Considering that the Trial Judge reviewed in detail the evidence and arguments presented, his feelings as to the outcome and pleading that an appellate court reverse, we cannot say that he abused that discretion vested in him in refusing to reopen the succession.

Therefore, for the above and foregoing reasons the judgment of the Trial Court is affirmed; appellant to pay all costs.

AFFIRMED.

. Last Will and Testament dated February 14, 1974.

. Testator died October 20, 1974.

. This provision is preserved in Art. XII, § 5, La.Const. (1974) which now reads as follows:

“No law shall abolish forced heirship. The determination of forced heirs, the amount of the forced portion, and the grounds for disin-herison shall be provided by law. Trusts may be authorized by law, and a forced portion may be placed in trust.”

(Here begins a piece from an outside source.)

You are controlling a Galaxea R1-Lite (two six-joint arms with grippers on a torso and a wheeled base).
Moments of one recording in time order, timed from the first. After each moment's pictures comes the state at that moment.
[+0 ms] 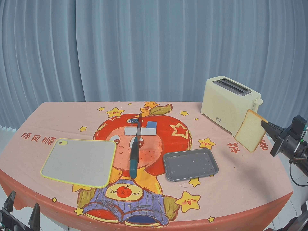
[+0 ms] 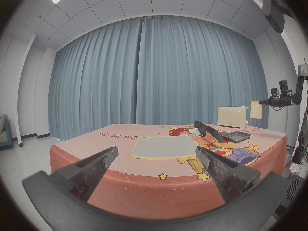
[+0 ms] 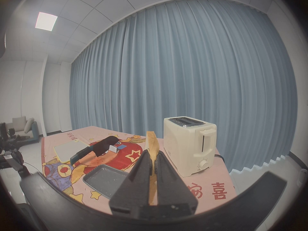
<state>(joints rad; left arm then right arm) 0.01 0.02 -0.02 0.00 -0.01 0.00 0.22 1.33 -0.26 -0.98 0.14 0.03</state>
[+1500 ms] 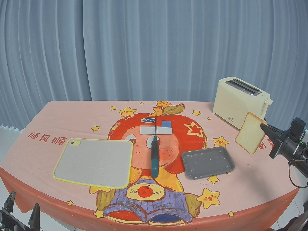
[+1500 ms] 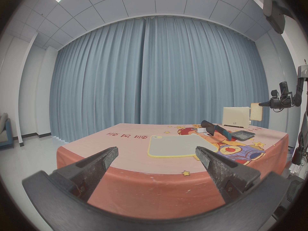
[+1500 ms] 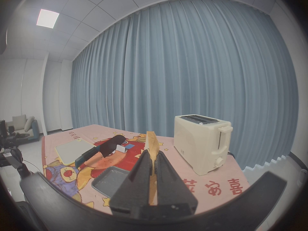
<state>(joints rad) 0.01 0.02 -0.02 0.00 0.00 -0.01 0.22 1.34 -0.24 -0.99 0.13 0.02</state>
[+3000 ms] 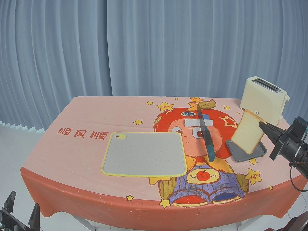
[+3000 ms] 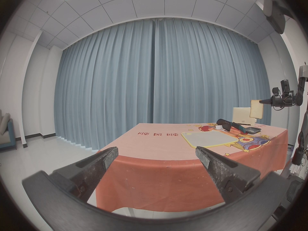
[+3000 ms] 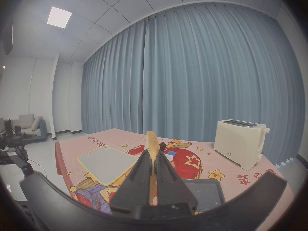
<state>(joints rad) 0.01 0.02 -0.02 0.00 0.00 -0.01 0.29 1.30 -0.24 -0.99 0.13 0.02</state>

. “I will and bequeath, subject to the usufruct hereinabove established, to my son, Louis J. Mohana, Jr., an undivided one-third of all of the rest of the property which I will own at the time of my death.”

. “I will and bequeath, subject to the usufruct hereinabove established, to my daughter, Mrs. Jean Carol Giglio, an undivided one-third of all of the rest of the property which I will own at the time of my death.”

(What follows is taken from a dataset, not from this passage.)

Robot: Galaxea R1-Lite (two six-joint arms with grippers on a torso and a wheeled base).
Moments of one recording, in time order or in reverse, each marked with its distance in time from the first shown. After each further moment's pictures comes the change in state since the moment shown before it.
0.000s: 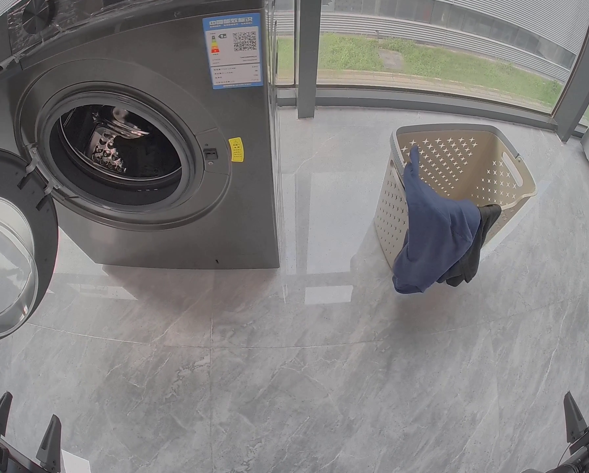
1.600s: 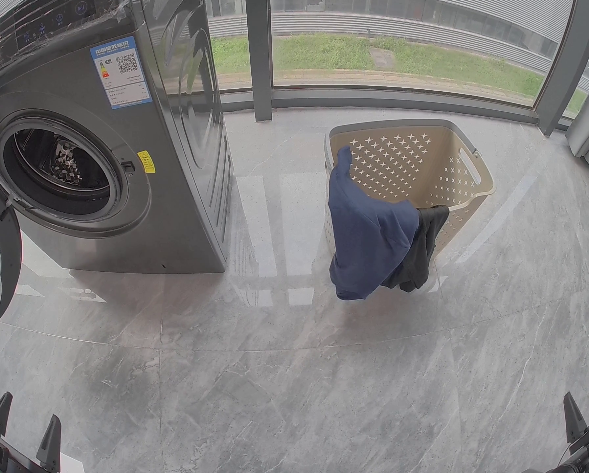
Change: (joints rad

. “I will and bequeath, to Mrs. Mae Dora Mo-hana, as Trustee, to hold in trust for the benefit of my daughter, Mrs. Joy M. Sonnier one-third of all of the rest of the property which I will own at the time of my death.”

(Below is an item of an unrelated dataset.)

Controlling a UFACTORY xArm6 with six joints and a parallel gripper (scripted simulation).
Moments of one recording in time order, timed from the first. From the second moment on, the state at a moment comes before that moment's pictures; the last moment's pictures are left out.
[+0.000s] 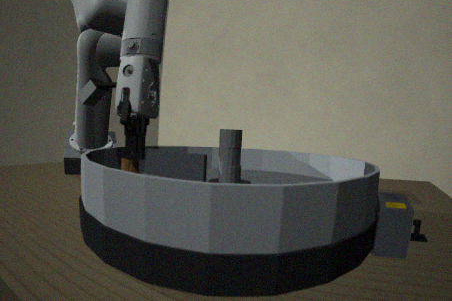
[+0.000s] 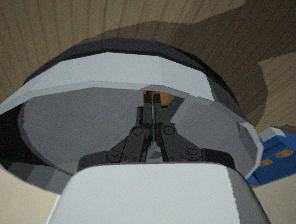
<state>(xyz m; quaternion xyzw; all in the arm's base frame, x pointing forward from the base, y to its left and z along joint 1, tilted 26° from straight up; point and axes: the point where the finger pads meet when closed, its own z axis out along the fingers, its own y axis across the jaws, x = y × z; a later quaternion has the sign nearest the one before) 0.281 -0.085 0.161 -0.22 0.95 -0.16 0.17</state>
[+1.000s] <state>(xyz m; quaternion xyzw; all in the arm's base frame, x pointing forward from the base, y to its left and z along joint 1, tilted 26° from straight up) 0.303 -0.086 0.171 -0.22 0.95 -0.16 0.16</state>
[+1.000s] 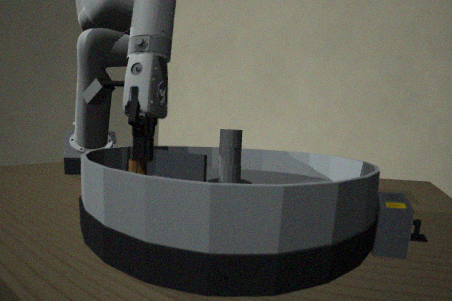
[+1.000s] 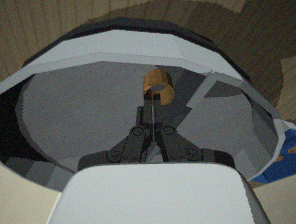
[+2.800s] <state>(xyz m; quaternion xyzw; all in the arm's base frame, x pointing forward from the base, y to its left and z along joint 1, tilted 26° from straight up) 0.334 -0.131 0.196 -0.22 0.95 -0.16 0.16</state>
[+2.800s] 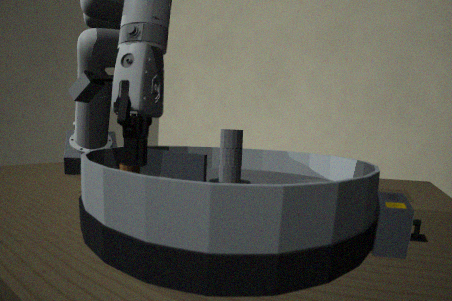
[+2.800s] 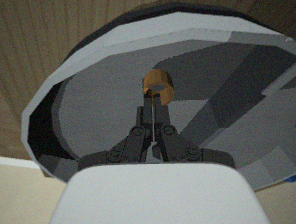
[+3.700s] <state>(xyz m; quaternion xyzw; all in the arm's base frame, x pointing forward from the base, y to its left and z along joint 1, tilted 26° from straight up) 0.354 -0.153 0.210 -0.22 0.95 -0.16 0.16</state>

. LSA-R.S. 9:1784 provides:

“There must always be one trustee who is neither a settlor nor a beneficiary, but if there are two or more trustees the others may be settlors or beneficiaries of the trust.”

. LSA-R.S. 9:2094 provides:

“A trustee shall keep the trust property separate from his individual property, and, so far as reasonable, keep it separate from other property not subject to the trust, and see that the property is designated as property of the trust, unless the trust instrument provides otherwise.”

. LSA-C.C.P. 3393 B provides:

“After tacit or express acceptance by the heirs or rendition of a judgment of possession by a court of competent jurisdiction, if other property is discovered, or for any other proper cause, upon the petition of any interested person, the court, without notice or upon such notice as it may direct, may order that the succession be opened or reopened, as the case may be, regardless of whether or not, theretofore, any succession proceedings had been filed in court. The court may appoint or reappoint the succession representative, if any, or may appoint another, or new, succession representative. The procedure provided by this Code, for an original administration, shall apply to the administration of successions tacitly or expressly accepted by heirs and in successions where a judgment of possession has been rendered, in so far as same is applicable.